Personal information
- National team: Egypt
- Born: 21 October 1978 (age 47)

Sport
- Country: Egypt
- Sport: Powerlifting
- Weight class: -67 kg

Medal record
Women's powerlifting
Representing Egypt
African Games
| Bronze medal – third place | 2015 Brazzaville | -67 & -73 kg |
IPC Powerlifting World Championships
| Silver medal – second place | 2014 Dubai | -67 kg |
Summer Paralympics
| Silver medal – second place | 2008 Beijing | -60 kg |
| Bronze medal – third place | 2012 London | -60 kg |
| Bronze medal – third place | 2016 Rio de Janeiro | -67 kg |

= Amal Mahmoud Osman =

Egyptian powerlifter

Amal Mahmoud Osman (born 21 October 1978), also known as Amal Mahmoud Hanafy, is an Egyptian powerlifter who competes on behalf of her country. She has won medals at three successive Summer Paralympics.

==Career==
Mahmoud competed in her first Summer Paralympics at the 2008 Games in Beijing, China. She won the silver medal in the 60 kg powerlifting category behind China's Bian Jianxin. Jianxin broke the World and Paralympic records twice in successive lifts to win the gold medal. At the 2012 Summer Paralympics in London, England, Mahmoud competed once again in the same category, this time winning the bronze medal following a lift of 118 kg.

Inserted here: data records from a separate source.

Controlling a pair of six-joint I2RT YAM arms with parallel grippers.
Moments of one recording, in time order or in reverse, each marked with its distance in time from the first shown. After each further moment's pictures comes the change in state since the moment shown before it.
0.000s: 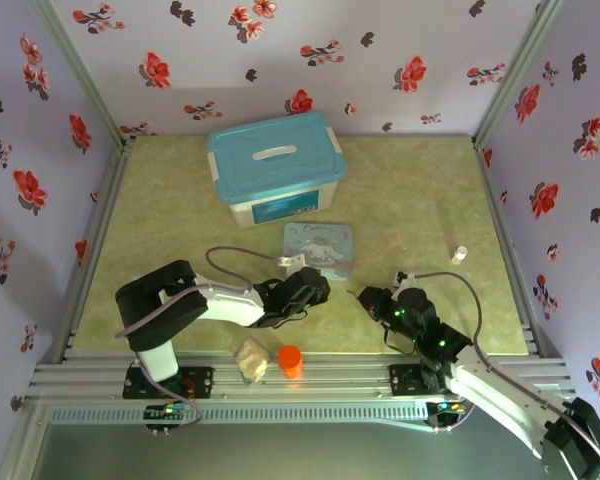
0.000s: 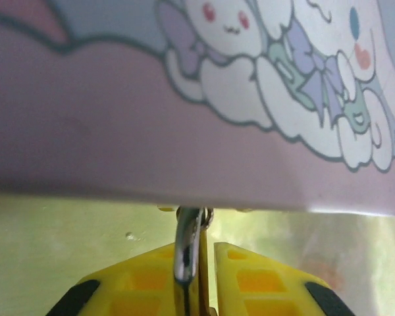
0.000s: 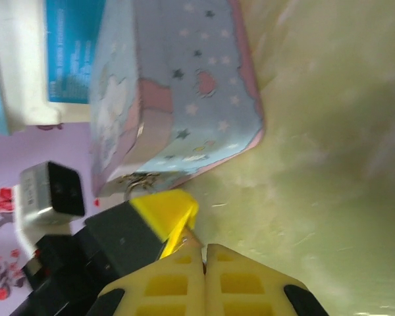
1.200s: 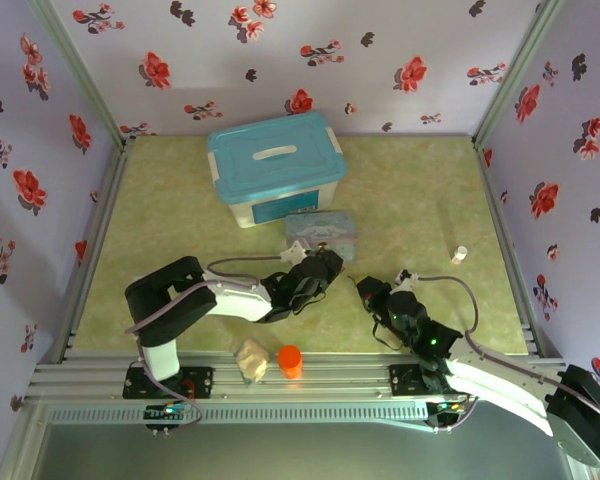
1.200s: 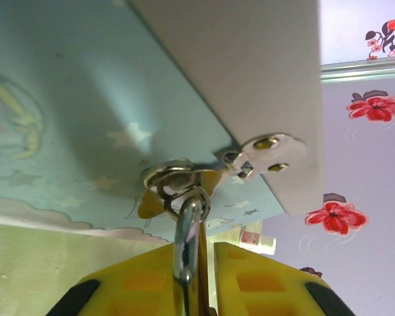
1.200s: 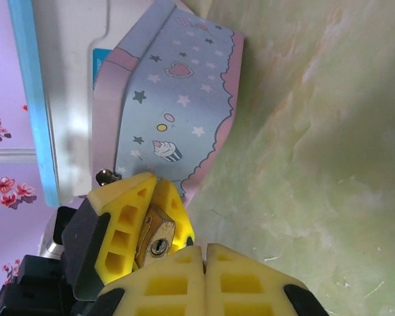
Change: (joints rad) left arm 0.007 0.060 0.077 0.258 -0.117 -0.341; right arm 0.143 0.179 0.021 0.224 0.335 0.188
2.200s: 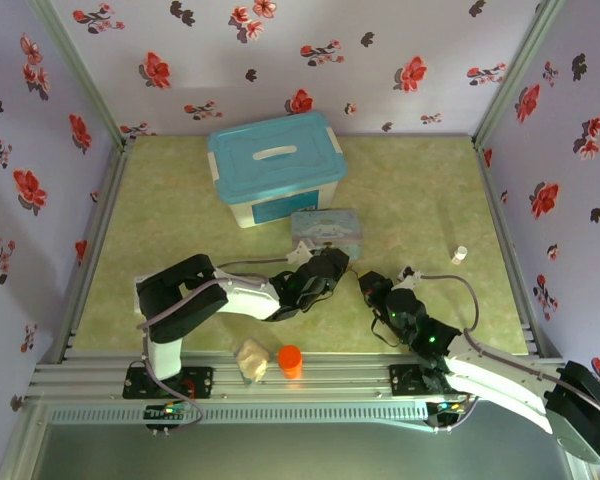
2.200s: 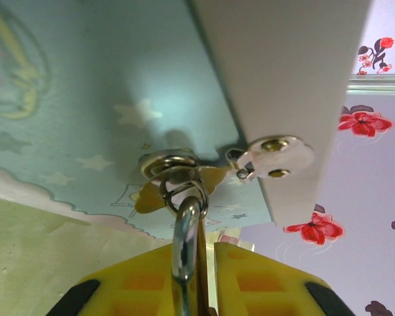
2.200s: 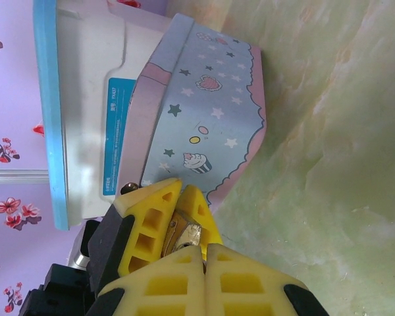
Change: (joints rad) left arm -0.014 0.064 0.058 0.025 -0.008 -0.098; right arm 0.005 0.031 0.027 0.016 0.074 -0.003
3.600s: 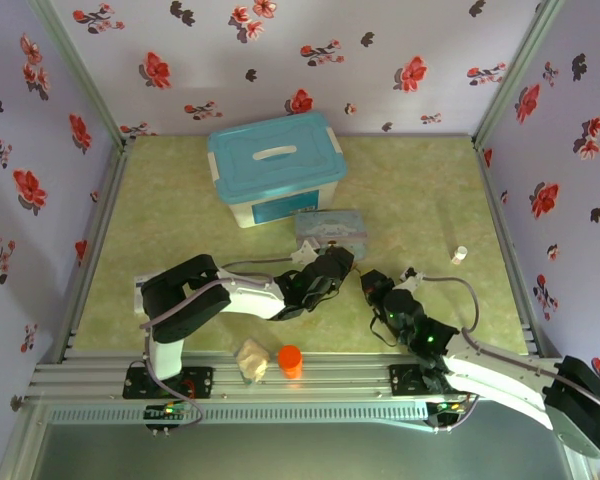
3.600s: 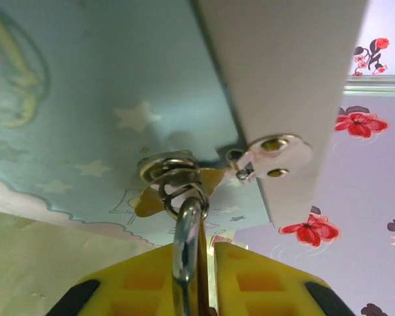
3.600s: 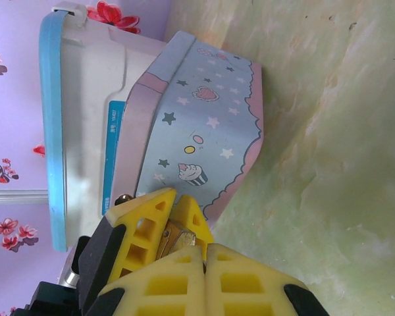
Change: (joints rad) left arm -0.019 0.019 0.051 -0.035 -0.026 -0.022; right arm 0.029 0.035 0.006 0.016 0.102 0.019
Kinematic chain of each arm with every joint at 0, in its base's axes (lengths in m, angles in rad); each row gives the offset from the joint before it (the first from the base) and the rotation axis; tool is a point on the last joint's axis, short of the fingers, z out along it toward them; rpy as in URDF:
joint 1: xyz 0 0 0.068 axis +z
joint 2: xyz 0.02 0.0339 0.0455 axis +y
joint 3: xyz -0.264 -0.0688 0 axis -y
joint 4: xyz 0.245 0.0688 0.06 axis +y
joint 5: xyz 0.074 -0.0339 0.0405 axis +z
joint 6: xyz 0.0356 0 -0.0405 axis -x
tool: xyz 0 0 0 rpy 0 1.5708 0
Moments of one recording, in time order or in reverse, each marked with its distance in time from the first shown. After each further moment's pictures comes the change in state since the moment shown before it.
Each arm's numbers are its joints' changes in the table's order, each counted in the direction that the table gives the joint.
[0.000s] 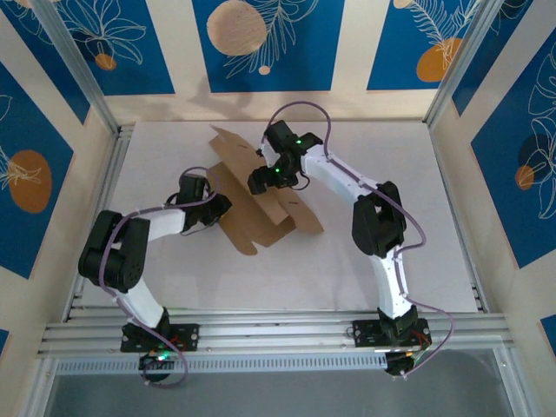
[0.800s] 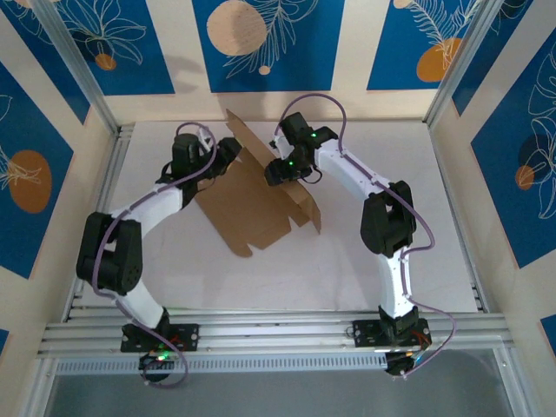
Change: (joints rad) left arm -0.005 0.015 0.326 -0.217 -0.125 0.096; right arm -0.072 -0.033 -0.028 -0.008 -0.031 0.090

Amalia Pérez won gold for Mexico, with a new Paralympic record of 135 kg.

At the 2016 Summer Paralympics in Rio de Janeiro, Brazil, Mahmoud won the bronze medal in the 67 kg with a lift of 108 kg. China's Yujiao Tan secured the gold medal, while Raushan Koishibayeva won the silver for Kazakhstan. Following the games, Mahmoud was one of the medal winners who was invited to meet Abdel Fattah el-Sisi, President of Egypt.